Still curious? Read more about more about how we went about the project and milestones, both internal and contributed to Elasticsearch. <---- Links to the below. Or expands or something.

How we got here[edit]

The name of the game for this project was "don't break anything important" and "deploy early and often". "Don't break anything important" is important because of the scale and reach of the project. While we consider Wikipedia a grand experiment (similar to how the people at Sesame Street consider what they do an experiment) its still an important thing that lots of people rely on and breaking it would be bad (like Sesame Street). "Deploy early and often" was important because the old search system didn't have a specification. How it worked was documented across many wiki pages in many languages but even that documentation wasn't complete. As such we had no choice but to take a very educated guess at the specification, allow users to test it, and fix anything that users complained about.

The basic plan was:

Deploy the extension so updates were indexed
Perform the initial import
Expose the new search as a Beta Feature
Fix anything users didn't like
Performance testing and fixes
Make the new search the primary and remove the Beta Feature.

We did this as hardware permitted over the course of about a year, finally finishing up with English Wikipedia. For the most part this went super smoothly. Here are some milestones in the process:

Improved performance, correctness, and the documentation of the Phrase Suggester. The reasons for this were pretty simple: we needed to be able to catch both spelling mistakes and context mistakes. The phrase suggester gave us that power.
Wrote our own highlighter. We liked some things about all three of the builtin highlighters and thought "wouldn't it be nice if you could mix all the best parts?" So we did. That allowed us to save a ton of disk space and disk IO.
Wrote a plugin for trigram accelerated regex search similar to PostgreSQL's pg_trgm. We did this because some of the behavior of the old search system was too difficult to replicate without forking Lucene and Elasticsearch. So we offered an olive branch: a slower but more powerful alternative.
We replaced our blind bulk updates with scripted, noop detecting updates. They were super important because the way we detect and queue changes to the wikis can cause lots of false positives. Updates against Elasticsearch are basically deletes and reindexes so it was important to be as careful about them as possible. We ended up implementing noop detection natively in Elasticsearch but it wasn't powerful enough for us. Elasticsearch's transition to Groovy as the scripting language was instrumental in this because the old scripting language, MVEL, had concurrency issues when run at the scale at which we receive updates.
Purchased really nice disks. To handle the query rate on English Wikipedia (over a million an hour) we had to purchase better SSDs. Just as freedom costs vigilance so keeping the index constantly up to date is constant writes and handling deleted documents. That takes disk. And RAM.
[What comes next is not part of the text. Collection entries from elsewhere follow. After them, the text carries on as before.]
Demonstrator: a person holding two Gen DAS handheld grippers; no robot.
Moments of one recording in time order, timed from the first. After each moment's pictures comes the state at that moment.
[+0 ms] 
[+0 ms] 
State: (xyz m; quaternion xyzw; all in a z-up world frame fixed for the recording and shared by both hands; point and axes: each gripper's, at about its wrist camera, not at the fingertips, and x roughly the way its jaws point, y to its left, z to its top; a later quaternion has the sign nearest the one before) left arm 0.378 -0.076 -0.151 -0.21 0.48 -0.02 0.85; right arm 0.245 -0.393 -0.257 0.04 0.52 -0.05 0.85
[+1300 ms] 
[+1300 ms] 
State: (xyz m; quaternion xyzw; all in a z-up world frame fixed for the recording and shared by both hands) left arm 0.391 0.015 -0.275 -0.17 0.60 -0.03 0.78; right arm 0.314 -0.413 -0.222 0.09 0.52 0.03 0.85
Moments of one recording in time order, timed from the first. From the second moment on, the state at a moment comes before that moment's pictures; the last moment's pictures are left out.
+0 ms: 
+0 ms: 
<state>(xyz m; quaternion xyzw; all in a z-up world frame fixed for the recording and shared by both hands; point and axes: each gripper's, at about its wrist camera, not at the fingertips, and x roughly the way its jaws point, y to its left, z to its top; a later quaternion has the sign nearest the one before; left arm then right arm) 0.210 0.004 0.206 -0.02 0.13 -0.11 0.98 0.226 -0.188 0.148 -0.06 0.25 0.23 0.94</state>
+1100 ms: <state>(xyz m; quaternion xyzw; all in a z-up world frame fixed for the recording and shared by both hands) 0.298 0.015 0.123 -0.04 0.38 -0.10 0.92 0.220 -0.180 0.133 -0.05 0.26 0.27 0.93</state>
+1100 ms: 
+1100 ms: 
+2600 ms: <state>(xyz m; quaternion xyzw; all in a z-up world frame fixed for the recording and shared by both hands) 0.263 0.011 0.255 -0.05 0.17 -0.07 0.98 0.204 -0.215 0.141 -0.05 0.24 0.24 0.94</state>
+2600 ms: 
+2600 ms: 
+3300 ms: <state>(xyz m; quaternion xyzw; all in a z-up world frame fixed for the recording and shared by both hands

In the end we needed more hardware than for our previous search system, mostly in the disk and RAM department. We'd wanted to do it in the same hardware but it just wasn't possible given the new features we added in the process of implementing CirrusSearch. The flexibility and real time updates just takes more power. Blame Wirth's Law, all the cool kids do. We're happy with the outcome anyway. Not only did get our new features but Elasticsearch doesn't wake us up in the middle of the night. Its exactly the right kind of boring.